## Task details
Every line below from the one containing "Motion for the" to the final line must be reproduced exactly, and no other line may appear in the answer.

## Data block

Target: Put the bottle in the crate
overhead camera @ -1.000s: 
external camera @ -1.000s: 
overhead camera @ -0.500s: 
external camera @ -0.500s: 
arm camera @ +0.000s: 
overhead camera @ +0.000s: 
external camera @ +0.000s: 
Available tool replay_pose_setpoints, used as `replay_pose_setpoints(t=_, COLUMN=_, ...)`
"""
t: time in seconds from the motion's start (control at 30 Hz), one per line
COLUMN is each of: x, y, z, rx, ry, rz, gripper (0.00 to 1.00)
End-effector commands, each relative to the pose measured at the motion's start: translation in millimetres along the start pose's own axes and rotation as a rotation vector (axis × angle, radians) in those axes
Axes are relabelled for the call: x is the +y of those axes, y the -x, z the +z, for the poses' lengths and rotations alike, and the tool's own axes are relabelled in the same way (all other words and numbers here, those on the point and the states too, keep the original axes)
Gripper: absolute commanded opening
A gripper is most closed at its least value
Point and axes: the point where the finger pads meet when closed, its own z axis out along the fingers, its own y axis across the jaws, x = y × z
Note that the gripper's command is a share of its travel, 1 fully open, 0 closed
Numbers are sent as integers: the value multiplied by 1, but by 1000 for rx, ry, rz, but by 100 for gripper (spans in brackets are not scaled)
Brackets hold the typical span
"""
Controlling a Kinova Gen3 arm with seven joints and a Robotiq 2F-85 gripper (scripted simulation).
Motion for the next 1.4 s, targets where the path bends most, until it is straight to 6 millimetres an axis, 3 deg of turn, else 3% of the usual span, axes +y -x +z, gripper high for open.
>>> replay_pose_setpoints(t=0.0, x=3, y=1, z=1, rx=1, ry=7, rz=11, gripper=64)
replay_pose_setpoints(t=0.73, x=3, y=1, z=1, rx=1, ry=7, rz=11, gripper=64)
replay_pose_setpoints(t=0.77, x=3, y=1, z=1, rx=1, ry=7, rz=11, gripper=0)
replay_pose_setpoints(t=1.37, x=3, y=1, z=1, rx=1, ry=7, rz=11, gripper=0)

## Solved exercise
Motion for the next 1.4 s, targets where the path bends most, until it is straight to 6 millimetres an axis, 3 deg of turn, else 3% of the usual span, axes +y -x +z, gripper high for open.
>>> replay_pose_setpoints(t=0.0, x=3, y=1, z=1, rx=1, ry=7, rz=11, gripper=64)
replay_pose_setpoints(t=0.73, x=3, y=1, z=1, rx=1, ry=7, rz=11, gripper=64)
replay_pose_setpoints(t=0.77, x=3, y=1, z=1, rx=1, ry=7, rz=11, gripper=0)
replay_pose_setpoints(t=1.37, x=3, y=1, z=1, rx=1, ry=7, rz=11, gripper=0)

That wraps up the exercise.